Part of the novel is set in Salt Lake City, where Thorne lived with her aunt in the Avenues for several years in the late 1990s. Thorne will be in Salt Lake City on Thursday, May 3, for a reading at The King's English Bookshop.

The process of writing Hand Me Down allowed the writer to finally piece together the experience of moving from house to house — often from bad situation to worse — while at same time trying to protect her little sister from both their violent, alcoholic father and their mother's new husband.

It's a process Thorne began five years ago while working toward a creative writing master's degree at the University of California-Davis. It's also a process that health experts say can help someone who has experienced an emotional trauma — such as Thorne — begin to heal.

Medical research studies have, in fact, found that both adolescents and adults suffering from depression, anxiety, Post-Traumatic Stress Disorder and even asthma and rheumatoid arthritis can benefit from putting pen to paper or fingers to keyboard.

"Writing can be a great therapeutic tool," said D. Richard Martini, M.D., pediatric behavioral health division chief at the University of Utah School of Medicine. "For pretty much any patient who's experienced a trauma, the goal of therapy is to help the patient accurately see, and piece together, what they actually experienced, rather than the distorted or fragmented version their brain might have created as a protective mechanism.
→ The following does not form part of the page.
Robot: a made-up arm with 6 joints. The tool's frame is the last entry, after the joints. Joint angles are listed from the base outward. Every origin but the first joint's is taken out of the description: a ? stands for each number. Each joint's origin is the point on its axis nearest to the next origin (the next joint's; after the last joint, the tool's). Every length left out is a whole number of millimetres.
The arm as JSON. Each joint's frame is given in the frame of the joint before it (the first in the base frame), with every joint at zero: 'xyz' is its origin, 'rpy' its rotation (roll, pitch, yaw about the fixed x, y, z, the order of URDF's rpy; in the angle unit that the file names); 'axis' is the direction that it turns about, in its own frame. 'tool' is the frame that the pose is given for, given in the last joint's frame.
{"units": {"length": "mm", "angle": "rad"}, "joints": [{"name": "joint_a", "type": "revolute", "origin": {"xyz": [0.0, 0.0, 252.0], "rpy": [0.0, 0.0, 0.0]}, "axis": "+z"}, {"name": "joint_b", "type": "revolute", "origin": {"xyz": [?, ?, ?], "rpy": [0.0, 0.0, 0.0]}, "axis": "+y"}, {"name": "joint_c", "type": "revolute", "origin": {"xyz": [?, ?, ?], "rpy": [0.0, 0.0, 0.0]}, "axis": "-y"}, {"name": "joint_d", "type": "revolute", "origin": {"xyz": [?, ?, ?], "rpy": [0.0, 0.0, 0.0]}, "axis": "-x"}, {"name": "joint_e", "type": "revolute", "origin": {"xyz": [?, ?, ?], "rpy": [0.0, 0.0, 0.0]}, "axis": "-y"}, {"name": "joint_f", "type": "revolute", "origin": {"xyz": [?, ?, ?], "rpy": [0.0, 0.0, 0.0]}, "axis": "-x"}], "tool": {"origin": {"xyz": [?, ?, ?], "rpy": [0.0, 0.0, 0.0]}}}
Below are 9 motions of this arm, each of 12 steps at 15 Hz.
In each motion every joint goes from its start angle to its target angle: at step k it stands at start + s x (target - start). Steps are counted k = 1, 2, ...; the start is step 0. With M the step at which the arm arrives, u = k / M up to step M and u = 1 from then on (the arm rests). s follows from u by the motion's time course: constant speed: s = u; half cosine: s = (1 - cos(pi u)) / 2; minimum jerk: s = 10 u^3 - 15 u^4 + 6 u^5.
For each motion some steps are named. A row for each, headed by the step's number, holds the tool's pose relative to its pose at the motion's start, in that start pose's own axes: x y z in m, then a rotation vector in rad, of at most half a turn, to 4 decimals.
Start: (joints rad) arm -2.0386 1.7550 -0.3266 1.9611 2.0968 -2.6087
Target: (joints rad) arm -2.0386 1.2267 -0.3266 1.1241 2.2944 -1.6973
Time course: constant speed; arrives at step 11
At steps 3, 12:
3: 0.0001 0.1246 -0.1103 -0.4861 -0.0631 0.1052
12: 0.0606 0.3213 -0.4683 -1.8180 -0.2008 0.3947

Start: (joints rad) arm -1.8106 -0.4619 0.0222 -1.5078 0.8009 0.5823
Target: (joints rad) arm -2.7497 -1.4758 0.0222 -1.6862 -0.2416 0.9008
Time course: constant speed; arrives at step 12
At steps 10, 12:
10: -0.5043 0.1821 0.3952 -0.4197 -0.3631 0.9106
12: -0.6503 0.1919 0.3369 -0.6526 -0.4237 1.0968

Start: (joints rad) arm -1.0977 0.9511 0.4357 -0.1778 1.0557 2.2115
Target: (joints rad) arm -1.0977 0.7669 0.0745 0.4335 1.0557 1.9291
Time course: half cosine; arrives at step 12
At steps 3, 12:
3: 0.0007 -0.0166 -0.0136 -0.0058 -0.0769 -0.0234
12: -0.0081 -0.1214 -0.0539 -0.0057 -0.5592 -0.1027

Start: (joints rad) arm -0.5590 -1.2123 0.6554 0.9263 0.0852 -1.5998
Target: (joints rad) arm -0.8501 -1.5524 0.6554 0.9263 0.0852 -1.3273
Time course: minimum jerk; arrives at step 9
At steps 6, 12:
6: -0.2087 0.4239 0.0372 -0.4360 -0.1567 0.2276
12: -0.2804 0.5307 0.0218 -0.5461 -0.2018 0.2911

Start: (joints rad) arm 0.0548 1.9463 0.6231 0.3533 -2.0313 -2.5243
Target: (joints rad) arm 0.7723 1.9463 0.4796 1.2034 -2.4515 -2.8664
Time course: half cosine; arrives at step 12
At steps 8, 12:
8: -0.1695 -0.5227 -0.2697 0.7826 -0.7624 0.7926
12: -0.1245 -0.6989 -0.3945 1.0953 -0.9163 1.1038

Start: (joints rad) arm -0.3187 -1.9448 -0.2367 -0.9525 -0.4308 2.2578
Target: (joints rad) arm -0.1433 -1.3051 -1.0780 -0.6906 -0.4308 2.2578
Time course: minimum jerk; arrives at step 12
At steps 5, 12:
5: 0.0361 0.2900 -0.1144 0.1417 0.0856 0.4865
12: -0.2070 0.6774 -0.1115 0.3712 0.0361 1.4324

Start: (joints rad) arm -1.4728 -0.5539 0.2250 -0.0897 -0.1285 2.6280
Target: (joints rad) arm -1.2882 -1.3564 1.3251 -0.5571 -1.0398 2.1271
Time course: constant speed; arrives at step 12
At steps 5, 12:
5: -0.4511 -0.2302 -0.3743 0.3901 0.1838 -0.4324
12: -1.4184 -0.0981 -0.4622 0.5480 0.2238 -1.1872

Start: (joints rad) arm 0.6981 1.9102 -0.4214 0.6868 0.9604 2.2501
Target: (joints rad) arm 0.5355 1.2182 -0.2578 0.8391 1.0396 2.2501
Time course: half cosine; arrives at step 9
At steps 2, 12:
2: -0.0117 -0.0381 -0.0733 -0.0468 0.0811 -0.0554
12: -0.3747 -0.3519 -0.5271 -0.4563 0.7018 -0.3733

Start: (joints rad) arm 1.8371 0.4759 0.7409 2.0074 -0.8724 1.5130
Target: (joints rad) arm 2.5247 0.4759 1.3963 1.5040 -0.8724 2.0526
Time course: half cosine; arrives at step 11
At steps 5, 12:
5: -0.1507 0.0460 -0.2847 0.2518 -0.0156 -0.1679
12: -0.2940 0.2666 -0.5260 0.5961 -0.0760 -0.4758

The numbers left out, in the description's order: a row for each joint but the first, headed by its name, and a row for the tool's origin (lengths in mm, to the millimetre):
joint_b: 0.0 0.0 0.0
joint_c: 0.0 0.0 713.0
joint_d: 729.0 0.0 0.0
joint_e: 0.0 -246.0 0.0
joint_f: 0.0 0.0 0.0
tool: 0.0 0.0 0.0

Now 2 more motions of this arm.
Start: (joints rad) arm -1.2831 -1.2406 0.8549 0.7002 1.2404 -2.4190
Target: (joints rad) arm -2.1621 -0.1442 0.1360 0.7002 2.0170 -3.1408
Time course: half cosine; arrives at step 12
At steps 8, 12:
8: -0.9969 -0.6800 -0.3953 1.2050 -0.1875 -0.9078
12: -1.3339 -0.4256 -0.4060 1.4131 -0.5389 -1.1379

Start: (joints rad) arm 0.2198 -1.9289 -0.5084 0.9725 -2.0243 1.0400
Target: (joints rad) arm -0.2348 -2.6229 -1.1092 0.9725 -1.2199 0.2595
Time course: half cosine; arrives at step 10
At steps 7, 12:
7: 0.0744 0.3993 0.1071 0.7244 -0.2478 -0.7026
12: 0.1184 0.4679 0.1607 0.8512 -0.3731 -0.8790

A person has to see a situation as it actually occurred before they can begin to accept it, heal and move on. And putting a story into words, on paper, where it can be analyzed with at least a bit of objectivity, can help do just that."
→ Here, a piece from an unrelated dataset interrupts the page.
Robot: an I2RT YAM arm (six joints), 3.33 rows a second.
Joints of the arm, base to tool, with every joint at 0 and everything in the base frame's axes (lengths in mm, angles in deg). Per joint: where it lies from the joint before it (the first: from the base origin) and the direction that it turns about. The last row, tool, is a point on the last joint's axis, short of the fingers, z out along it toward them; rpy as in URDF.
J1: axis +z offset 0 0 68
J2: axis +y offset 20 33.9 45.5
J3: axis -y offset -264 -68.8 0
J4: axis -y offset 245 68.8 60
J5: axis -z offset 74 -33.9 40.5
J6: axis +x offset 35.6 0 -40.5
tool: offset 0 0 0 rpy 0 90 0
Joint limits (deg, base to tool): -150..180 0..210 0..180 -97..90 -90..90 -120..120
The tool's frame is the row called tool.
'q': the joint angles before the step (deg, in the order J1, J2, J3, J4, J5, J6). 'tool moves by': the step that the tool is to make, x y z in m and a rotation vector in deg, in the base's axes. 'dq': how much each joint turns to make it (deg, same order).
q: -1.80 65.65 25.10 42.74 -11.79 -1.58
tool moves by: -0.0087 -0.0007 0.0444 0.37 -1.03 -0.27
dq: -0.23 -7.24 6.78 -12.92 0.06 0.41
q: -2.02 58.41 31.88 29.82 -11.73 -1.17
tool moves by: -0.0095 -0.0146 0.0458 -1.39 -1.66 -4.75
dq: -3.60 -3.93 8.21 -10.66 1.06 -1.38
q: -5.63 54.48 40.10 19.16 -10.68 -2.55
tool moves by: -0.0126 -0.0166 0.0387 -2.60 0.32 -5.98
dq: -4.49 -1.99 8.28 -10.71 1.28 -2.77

Reading stories like Thorne's that deal with difficult, real-life scenarios also offer people a window to see, and opportunity to examine, their own experiences and lives.

"It's through stories that we connect with other people and ourselves," said Martini, who also serves as psychiatry and behavioral health director at Primary Children's Medical Center. "What better way to learn or express ourselves than through narrative, through stories?"
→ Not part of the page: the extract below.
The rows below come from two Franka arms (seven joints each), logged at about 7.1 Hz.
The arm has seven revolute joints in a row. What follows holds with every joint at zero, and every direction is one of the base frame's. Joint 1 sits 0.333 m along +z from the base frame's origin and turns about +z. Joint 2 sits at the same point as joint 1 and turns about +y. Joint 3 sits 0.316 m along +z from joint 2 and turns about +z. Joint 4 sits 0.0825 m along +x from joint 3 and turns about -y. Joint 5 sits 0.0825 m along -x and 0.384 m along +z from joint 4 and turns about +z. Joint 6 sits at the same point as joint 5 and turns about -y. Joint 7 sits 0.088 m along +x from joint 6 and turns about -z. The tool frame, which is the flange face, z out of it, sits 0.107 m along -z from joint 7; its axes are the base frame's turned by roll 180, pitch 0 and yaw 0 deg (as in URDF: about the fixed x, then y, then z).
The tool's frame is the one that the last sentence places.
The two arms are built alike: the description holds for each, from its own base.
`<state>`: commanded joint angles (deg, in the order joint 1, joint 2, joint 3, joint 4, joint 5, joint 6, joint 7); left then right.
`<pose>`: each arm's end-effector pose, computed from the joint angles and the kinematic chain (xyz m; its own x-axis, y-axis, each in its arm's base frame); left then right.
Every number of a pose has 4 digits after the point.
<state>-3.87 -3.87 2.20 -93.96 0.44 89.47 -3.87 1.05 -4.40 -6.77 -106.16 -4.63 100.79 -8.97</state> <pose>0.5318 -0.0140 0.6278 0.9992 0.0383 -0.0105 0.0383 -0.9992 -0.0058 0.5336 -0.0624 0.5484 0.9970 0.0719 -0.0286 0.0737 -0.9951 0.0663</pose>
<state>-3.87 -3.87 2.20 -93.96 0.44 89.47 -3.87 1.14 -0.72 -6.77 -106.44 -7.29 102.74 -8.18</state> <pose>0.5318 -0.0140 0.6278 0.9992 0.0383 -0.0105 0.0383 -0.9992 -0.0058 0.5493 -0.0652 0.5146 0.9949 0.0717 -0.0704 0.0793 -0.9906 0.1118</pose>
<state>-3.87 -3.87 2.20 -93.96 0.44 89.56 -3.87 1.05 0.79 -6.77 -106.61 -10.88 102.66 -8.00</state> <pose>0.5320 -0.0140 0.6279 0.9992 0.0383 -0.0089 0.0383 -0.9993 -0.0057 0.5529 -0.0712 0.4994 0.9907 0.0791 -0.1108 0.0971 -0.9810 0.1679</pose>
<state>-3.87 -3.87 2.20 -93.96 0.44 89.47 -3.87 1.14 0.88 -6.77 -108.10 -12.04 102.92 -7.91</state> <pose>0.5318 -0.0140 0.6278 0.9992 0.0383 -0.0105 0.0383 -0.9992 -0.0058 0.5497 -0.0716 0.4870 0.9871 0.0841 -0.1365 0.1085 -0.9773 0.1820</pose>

For Thorne, however, writing about the time she and her sister had to talk their drunken father out of buying a beer from a gas station on their way to Christmas Eve dinner, or the afternoon her new stepfather trapped her between his body and a bar booth wall, wasn't as much a choice as it was a necessity.

"The stories just kept bubbling up," said Thorne, 30, from her home in Petaluma, Calif. "My mother's choice to kick out me and my sister was this huge defining moment, yet 11 years later, when I was in grad school, I still hadn't figured out what it meant or why it happened. But then I started writing, and writing gave me the ability to not just see what the whole experience looked liked from beginning to end, but to look at it from a more detached perspective and try to figure out why my mother did what she did and, more importantly, if I could ever forgive her."

Although Thorne's writing resulted in a novel, a book shouldn't be the goal of cathartic writing. "Write to figure out how you feel," Martini said. "Write to see how the parts of your life fit together."

Thorne said she began missing that process almost as soon as she finished Hand Me Down, so much so that once the novel went to print, she decided to find a therapist.

"Writing the book helped me let go of so much anger," Thorne said. "But when it was done, I felt like my major support had disappeared. I'll continue to write. I've always journaled and had a diary, but I want to make sure I keep talking about my story and figuring out what it means to me. It's admitting to the hard truths, and not being ashamed, that helps us grow."

Melanie Thorne reading at King's English

The author and former Salt Lake City resident will read from her debut novel Hand Me Down at 7 p.m. Thursday, May 3, at The King's English Bookshop, 1511 S. 1500 East, Salt Lake City.